Work instruction
Whenever a line contains the string "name", copy it out of the entries.

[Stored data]

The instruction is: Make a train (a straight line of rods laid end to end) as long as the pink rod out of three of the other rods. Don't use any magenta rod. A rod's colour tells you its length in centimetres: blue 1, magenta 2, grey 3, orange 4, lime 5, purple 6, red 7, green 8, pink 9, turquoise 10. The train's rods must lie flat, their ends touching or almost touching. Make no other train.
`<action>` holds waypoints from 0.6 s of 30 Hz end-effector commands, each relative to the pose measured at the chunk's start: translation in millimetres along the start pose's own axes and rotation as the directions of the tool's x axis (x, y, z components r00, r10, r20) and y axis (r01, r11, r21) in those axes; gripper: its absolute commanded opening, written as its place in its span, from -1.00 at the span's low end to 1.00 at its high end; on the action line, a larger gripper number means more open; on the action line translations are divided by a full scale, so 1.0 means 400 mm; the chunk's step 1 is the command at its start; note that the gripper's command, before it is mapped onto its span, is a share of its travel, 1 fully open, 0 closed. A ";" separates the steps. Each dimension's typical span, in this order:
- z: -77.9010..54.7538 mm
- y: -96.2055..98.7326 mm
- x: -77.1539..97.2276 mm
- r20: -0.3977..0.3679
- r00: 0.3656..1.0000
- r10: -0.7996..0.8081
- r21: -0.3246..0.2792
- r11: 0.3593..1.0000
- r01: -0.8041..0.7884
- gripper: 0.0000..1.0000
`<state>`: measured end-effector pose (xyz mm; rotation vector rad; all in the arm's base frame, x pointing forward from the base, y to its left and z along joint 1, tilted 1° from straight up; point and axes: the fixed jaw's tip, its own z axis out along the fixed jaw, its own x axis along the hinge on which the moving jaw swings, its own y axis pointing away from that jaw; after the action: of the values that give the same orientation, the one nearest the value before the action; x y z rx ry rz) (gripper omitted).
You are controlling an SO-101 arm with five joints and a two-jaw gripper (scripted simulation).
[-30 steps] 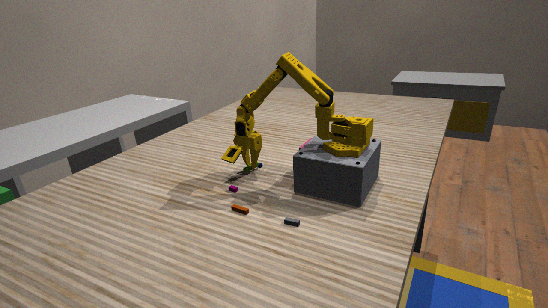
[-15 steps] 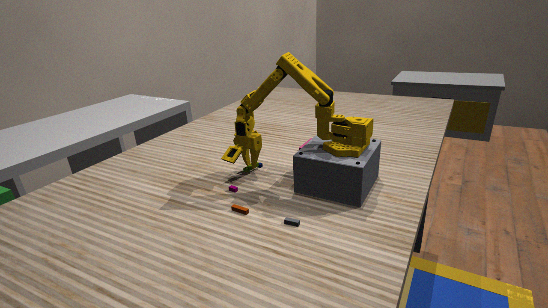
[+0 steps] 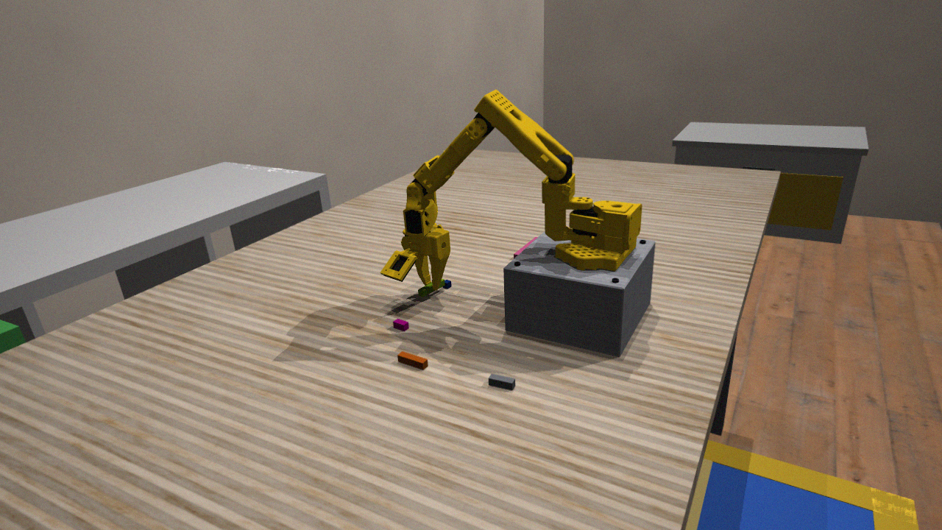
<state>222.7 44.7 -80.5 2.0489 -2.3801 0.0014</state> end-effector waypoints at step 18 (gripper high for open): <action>0.018 -0.005 -0.003 0.004 1.000 -0.010 0.009 1.000 0.010 -1.00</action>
<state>221.8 44.6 -86.0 2.0465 -2.3773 -0.0019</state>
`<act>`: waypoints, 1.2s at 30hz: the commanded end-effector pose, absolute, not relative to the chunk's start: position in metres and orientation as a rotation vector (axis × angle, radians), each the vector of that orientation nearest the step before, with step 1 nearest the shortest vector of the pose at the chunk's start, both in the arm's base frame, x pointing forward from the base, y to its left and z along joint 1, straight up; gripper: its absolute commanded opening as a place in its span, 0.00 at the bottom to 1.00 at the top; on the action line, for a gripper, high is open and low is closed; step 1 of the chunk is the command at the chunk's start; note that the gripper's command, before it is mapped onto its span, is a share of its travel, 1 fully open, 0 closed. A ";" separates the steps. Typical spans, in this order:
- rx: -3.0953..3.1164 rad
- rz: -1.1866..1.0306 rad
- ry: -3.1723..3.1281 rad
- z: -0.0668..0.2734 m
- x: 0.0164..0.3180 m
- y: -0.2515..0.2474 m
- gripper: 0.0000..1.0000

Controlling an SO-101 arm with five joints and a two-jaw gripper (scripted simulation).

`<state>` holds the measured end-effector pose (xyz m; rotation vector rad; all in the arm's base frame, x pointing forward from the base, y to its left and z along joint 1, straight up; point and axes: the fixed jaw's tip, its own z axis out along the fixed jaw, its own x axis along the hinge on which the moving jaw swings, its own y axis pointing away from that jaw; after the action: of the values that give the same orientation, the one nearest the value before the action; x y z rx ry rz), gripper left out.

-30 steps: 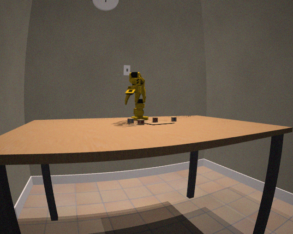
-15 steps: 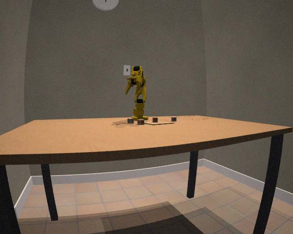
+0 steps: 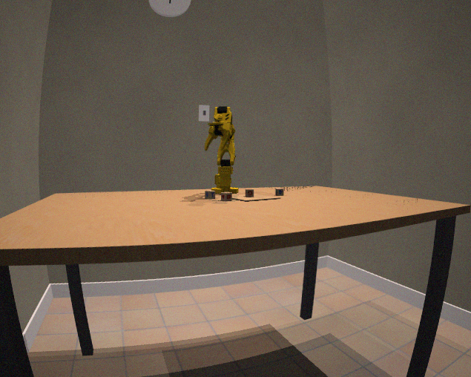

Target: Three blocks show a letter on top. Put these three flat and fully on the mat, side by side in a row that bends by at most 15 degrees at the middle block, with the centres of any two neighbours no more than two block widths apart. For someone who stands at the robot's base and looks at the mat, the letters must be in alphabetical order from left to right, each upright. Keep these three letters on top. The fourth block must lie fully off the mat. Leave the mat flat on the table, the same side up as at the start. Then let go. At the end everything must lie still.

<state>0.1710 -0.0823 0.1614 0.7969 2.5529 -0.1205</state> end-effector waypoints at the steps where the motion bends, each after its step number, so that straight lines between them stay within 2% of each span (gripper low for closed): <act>1: 0.724 -0.081 2.520 0.166 0.180 -0.067 0.32; 6: 0.594 0.028 2.560 0.158 0.193 -0.029 0.32; 8: 0.594 0.028 2.560 0.158 0.193 -0.029 0.32; 18: 0.383 0.196 2.627 0.143 0.195 0.036 0.32; 29: 0.368 0.205 2.642 0.141 0.195 0.041 0.32; 36: 0.384 0.160 2.759 0.120 0.196 0.042 0.32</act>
<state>0.1925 0.0401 0.1210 0.3841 2.7533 0.1587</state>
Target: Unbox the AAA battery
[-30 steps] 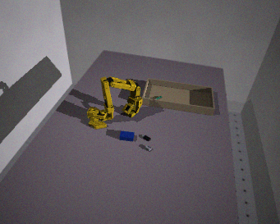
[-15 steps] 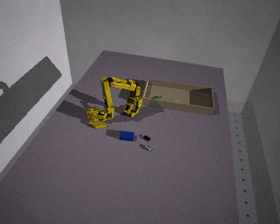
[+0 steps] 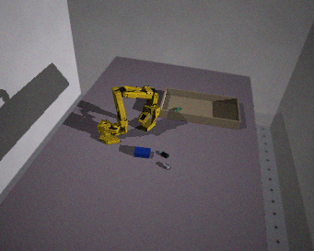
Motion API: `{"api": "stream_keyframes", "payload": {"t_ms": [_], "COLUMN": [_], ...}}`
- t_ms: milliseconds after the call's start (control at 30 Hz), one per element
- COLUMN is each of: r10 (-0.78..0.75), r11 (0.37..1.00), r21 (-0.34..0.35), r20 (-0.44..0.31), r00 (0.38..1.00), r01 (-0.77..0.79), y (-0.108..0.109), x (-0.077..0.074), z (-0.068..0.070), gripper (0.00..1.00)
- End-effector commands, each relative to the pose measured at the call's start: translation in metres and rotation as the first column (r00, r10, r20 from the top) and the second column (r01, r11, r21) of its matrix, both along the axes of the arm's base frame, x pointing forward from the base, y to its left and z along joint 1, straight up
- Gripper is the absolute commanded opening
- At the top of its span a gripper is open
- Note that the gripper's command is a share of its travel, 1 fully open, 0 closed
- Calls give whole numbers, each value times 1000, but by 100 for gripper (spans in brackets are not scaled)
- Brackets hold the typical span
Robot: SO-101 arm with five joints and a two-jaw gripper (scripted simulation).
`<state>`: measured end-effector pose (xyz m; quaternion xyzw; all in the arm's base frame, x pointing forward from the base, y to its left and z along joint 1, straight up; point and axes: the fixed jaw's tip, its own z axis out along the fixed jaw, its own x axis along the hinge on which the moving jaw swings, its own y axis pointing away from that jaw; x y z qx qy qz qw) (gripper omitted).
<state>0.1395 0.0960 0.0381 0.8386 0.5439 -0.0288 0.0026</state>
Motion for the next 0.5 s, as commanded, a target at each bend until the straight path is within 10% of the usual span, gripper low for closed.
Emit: {"api": "stream_keyframes", "payload": {"t_ms": [0, 467], "r10": [-7, -7], "r11": [999, 999], "r21": [36, 36], "r20": [45, 45], "r00": [999, 999], "r01": [5, 5], "y": [5, 5], "x": [5, 3], "z": [17, 29], "gripper": [28, 28]}}
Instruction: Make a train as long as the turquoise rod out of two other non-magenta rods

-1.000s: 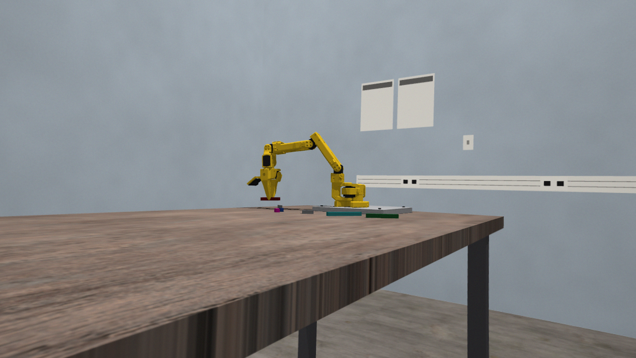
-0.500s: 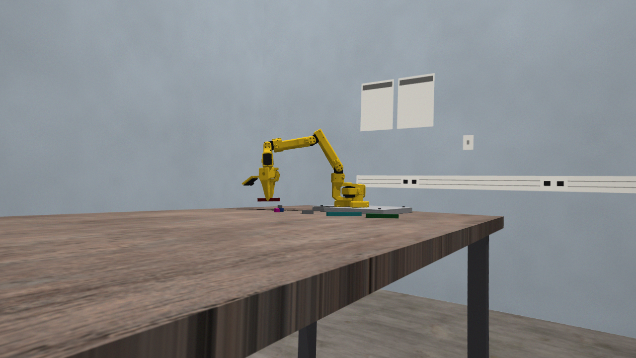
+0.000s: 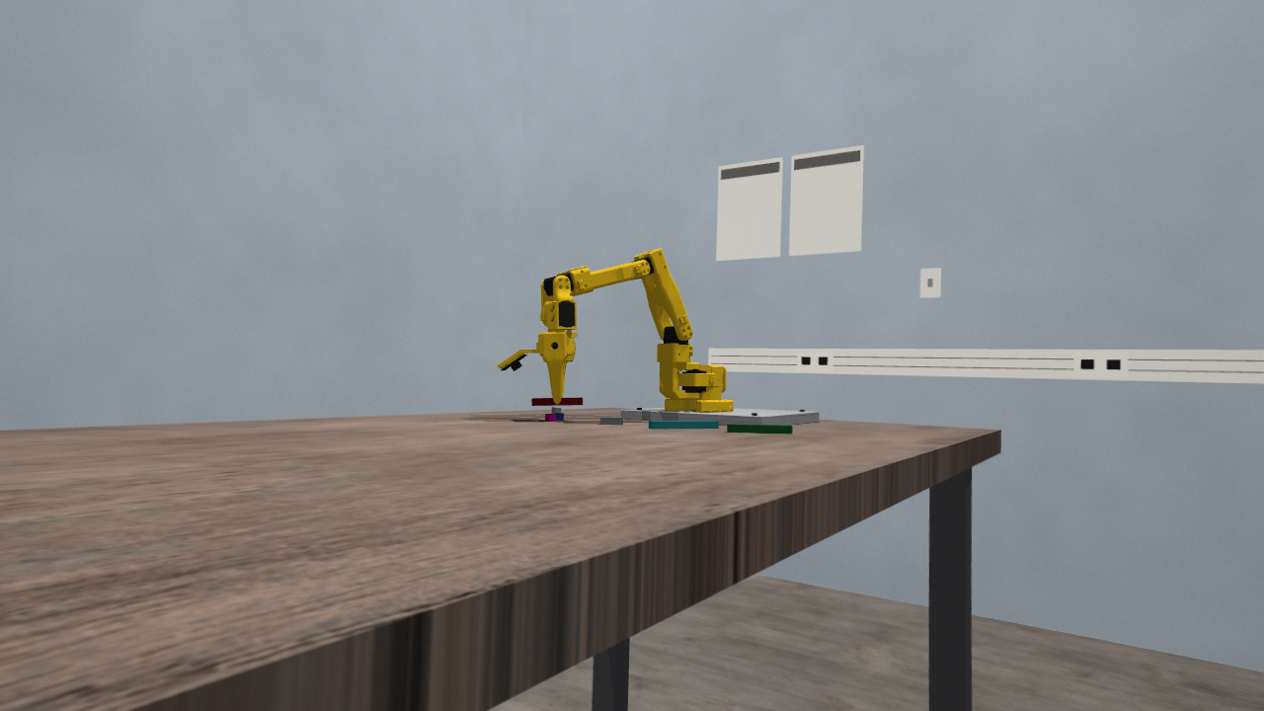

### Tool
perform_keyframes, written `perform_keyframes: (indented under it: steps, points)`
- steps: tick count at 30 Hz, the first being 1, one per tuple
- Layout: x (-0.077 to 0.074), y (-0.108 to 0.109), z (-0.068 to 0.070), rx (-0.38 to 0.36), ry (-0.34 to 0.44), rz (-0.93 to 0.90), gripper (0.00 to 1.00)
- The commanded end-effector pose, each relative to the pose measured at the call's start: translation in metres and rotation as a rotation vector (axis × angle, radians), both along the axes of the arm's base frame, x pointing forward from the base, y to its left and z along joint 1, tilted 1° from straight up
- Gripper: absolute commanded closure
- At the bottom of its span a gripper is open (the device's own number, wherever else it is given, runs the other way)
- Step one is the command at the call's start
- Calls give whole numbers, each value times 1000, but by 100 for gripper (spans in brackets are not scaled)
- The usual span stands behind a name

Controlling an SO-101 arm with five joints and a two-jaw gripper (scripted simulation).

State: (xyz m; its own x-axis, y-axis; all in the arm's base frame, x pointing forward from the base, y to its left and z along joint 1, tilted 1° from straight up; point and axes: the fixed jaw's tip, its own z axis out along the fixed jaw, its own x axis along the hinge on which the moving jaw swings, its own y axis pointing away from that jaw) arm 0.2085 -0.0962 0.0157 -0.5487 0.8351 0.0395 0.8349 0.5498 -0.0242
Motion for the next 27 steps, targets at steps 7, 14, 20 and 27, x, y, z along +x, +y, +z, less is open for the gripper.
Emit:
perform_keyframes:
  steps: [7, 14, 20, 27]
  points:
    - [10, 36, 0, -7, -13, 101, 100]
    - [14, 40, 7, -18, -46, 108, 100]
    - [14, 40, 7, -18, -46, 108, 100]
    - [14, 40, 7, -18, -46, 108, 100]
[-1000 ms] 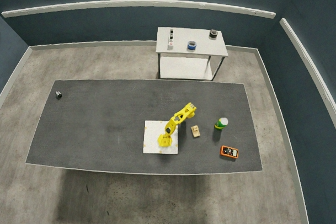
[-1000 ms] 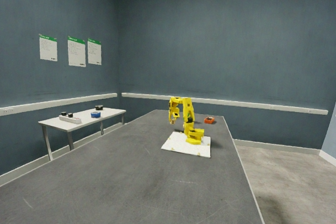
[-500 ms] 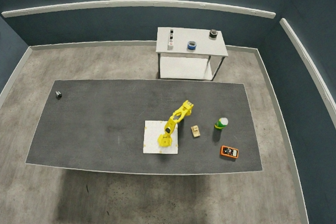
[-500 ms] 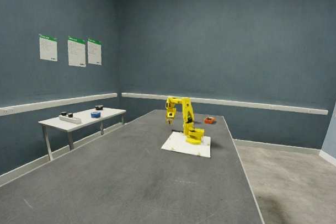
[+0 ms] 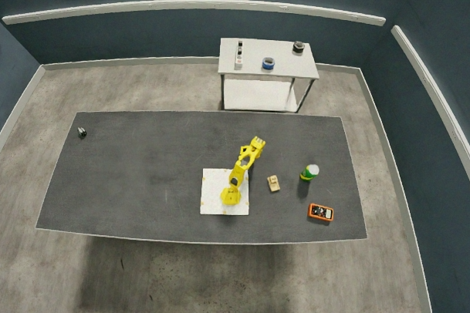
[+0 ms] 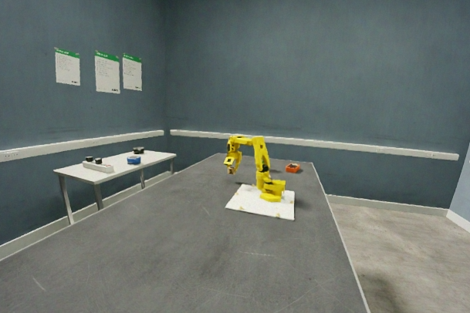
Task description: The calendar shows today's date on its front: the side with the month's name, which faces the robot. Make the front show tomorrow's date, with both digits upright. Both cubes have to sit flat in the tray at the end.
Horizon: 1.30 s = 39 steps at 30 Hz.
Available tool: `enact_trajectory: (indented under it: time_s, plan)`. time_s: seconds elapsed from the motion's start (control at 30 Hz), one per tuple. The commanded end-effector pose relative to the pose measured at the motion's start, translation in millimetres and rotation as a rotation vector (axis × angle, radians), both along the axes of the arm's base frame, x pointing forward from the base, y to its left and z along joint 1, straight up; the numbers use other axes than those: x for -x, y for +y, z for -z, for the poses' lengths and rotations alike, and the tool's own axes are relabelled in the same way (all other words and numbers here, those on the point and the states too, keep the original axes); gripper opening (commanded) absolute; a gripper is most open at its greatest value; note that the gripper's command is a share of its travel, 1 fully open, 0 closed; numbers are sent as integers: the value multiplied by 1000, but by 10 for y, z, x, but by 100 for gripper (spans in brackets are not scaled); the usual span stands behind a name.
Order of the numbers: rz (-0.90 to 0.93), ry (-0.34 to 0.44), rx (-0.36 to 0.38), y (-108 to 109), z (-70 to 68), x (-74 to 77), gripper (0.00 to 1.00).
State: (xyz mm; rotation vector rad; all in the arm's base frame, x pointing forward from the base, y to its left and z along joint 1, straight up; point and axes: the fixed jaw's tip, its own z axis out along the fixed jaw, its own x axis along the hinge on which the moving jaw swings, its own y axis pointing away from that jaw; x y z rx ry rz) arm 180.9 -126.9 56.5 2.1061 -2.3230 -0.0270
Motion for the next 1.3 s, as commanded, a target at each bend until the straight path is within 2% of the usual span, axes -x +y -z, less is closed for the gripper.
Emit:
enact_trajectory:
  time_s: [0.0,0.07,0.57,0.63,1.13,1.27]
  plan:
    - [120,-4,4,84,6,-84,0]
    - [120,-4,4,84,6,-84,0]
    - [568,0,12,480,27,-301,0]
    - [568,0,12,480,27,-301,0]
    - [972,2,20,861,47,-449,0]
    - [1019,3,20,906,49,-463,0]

Solution
- The usual span stands behind a name
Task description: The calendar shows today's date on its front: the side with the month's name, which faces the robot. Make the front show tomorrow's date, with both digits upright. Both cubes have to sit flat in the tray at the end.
Available tool: `enact_trajectory: (indented under it: time_s, plan)`. time_s: seconds elapsed from the motion's start (control at 30 Hz), one per tuple. The commanded end-effector pose relative to the pose measured at the motion's start, translation in millimetres and rotation as a rotation vector (axis × angle, radians), both along the axes of the arm's base frame, x pointing forward from the base, y to its left and z along joint 1, straight up; the numbers use other axes than those: x for -x, y for +y, z for -z, for the poses' lengths and rotations alike, and the tool's own axes are relabelled in the same way (all other words and numbers here, those on the point and the states too, keep the original axes); gripper opening (commanded) absolute; a gripper is most open at its greatest value; note that the gripper's command is a share of its travel, 1 fully open, 0 closed; numbers are sent as integers: the value multiplied by 1000, but by 10 for y, z, x, but by 100 for gripper (spans in brackets are not scaled); the usual span stands behind a name.

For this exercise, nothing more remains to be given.